Veía a Snaut en la pantalla: solo la cara, no más grande que un puño. Por un instante me observó atentamente; yo oía las crepitaciones de la corriente eléctrica. Luego dijo, con cierta vacilación:

—¿Te las estás arreglando?

— No del todo mal. ¿Y tú?

— No tan bien, supongo… dime… ¿podría…?

—¿Querrías venir a verme?

Por encima del hombro, miré a Harey. Estaba acostada, las piernas cruzadas, la cabeza inclinada hacia adelante; con aire taciturno, jugaba maquinalmente con la bolita cromada en el extremo de una cadenita sujeta al brazo del sillón.

La voz de Snaut estalló:

— Deja eso ¿me oyes? ¡Te digo que lo dejes!

Aún lo veía de perfil en la pantalla; aunque no oía nada más; había tapado el micrófono con la mano, pero los labios se le movían.

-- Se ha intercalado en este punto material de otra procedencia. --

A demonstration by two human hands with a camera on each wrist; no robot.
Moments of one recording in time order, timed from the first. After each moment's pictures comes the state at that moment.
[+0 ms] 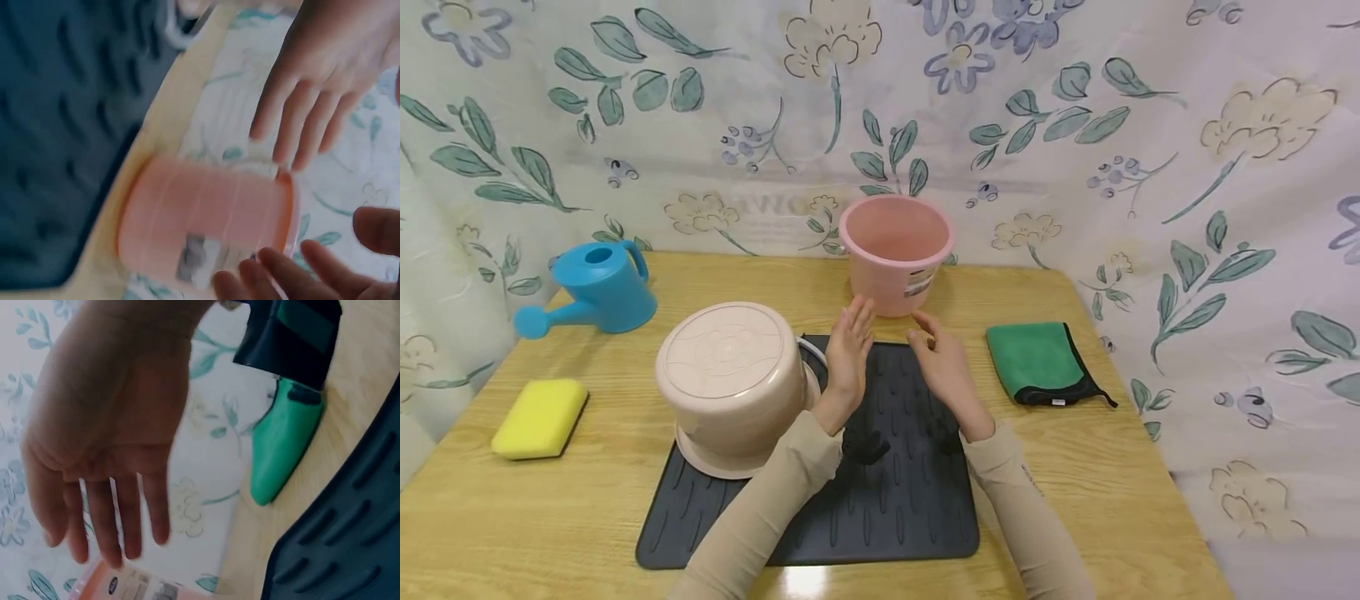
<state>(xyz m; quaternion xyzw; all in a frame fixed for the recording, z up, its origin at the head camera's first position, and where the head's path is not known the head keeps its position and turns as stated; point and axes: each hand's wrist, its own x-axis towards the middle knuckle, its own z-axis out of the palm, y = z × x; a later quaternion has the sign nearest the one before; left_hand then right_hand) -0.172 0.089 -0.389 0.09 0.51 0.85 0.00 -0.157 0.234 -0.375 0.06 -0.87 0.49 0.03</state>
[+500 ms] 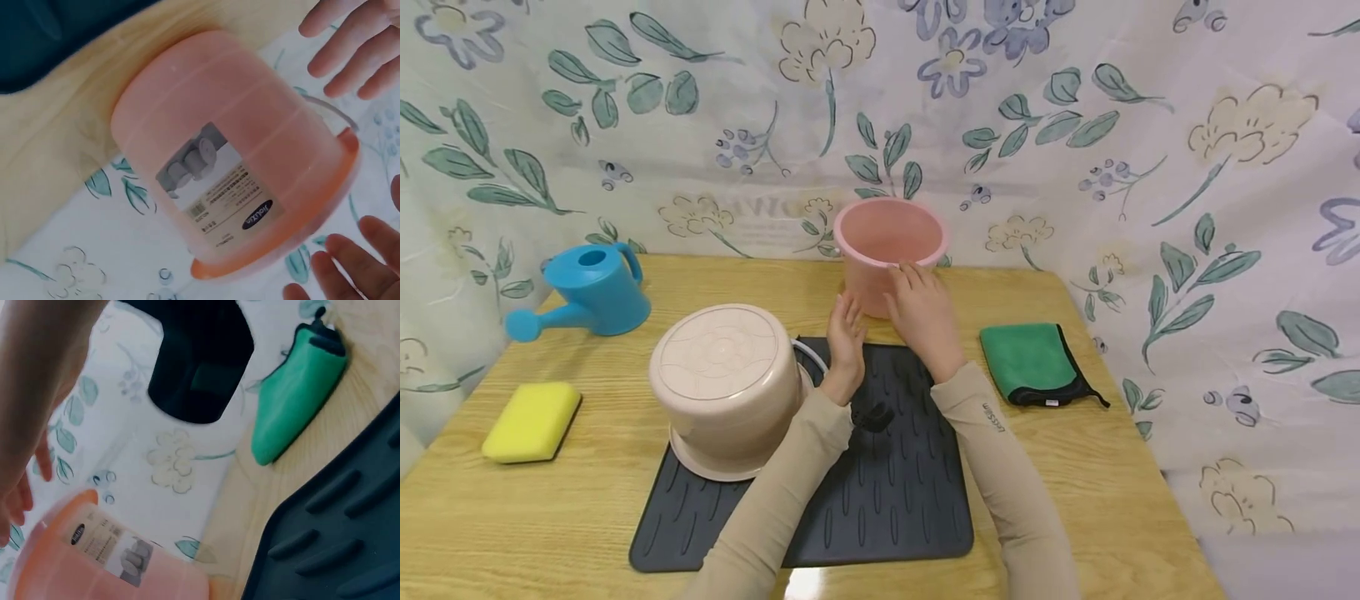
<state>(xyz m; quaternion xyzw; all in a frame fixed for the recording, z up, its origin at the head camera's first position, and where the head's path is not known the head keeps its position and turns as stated) -0.212 0.101 -0.402 -0.01 0.48 0.88 -0.02 -0.226 0.221 -0.358 0.21 -0.93 0.09 0.29</state>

— No, no puedo ir — dijo rápidamente—. Tal vez más tarde. Te llamó en todo caso dentro de una hora.

La pantalla se apagó; colgué el receptor.

—¿Quién era? — preguntó Harey, sin curiosidad.

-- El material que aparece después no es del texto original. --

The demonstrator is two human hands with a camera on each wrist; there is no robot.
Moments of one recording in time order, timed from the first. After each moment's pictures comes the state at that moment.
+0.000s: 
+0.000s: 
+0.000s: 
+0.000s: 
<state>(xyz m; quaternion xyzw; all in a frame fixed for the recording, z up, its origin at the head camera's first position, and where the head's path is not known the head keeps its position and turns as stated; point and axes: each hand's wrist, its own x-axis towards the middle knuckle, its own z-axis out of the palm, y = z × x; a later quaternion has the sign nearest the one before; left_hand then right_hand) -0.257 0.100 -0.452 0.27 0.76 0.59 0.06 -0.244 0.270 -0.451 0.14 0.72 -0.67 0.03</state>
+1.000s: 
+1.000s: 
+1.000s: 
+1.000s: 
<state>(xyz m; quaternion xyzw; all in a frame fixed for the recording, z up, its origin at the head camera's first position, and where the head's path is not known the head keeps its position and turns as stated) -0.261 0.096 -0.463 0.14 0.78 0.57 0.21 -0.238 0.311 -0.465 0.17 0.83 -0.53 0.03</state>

— Snaut, un cibernetista… tú no lo conoces.

—¿Esto va a durar mucho todavía?

—¿Te aburres?

Puse la primera plaqueta de la serie en el microscopio neutrínico, y apreté uno tras otro los interruptores de diferente color; los campos magnéticos refunfuñaron sordamente.

— No hay muchas distracciones aquí, y si mi modesta compañía no te alcanza…

Yo hablaba distraídamente, prolongando los intervalos de silencio.

Atraje hacia mí la caperuza negra que se abría alrededor de la lente del microscopio y apoyé la frente sobre la espuma de goma del visor. Oí la voz de Ha-rey, pero no comprendí lo que decía. Mi mirada abarcaba en escala reducida un enorme desierto inundado de luz plateada, salpicado de peñascos redondos — glóbulos rojos— que temblaban y se agitaban detrás de un velo de bruma. Enfoqué la lente y penetré más a fondo en el paisaje plateado. Sin despegar mis ojos del visor giré la manivela de orientación; cuando un peñasco, un glóbulo aislado, se encontró en la encrucijada de los hilos negros, aumenté la imagen. Había enfocado al parecer un eritrocito deformado, hundido en el centro; los bordes accidentados proyectaban unas sombras nítidas en las profundidades de un cráter circular. El cráter, erizado de sedimentos de iones de plata, se extendió más allá del campo visual del microscopio. Los contornos nebulosos de las hebras de albúmina, atrofiados!y distorsionados, aparecieron en el seno de un líquido opalescente. Una serpentina de albúmina se retorció y replegó bajo los hilos negros de la lente; moví poco a poco la palanca de aumento. De un momento a otro, aquella exploración de los abismos tocaría a su fin: la sombra de una molécula ocupó todo el espacio; luego la imagen se borró…

No había nada que ver. Tenía que habérseme aparecido entonces la vibración de una nebulosa de átomos; no veía nada. La pantalla desierta resplandecía. Apreté la palanca a fondo. El chirrido irritado aumentó, pero la pantalla continuaba en blanco. Una señal de alarma sonó una vez y otra; sobrecarga en el circuito. Miré por última vez el desierto de plata y corté la corriente.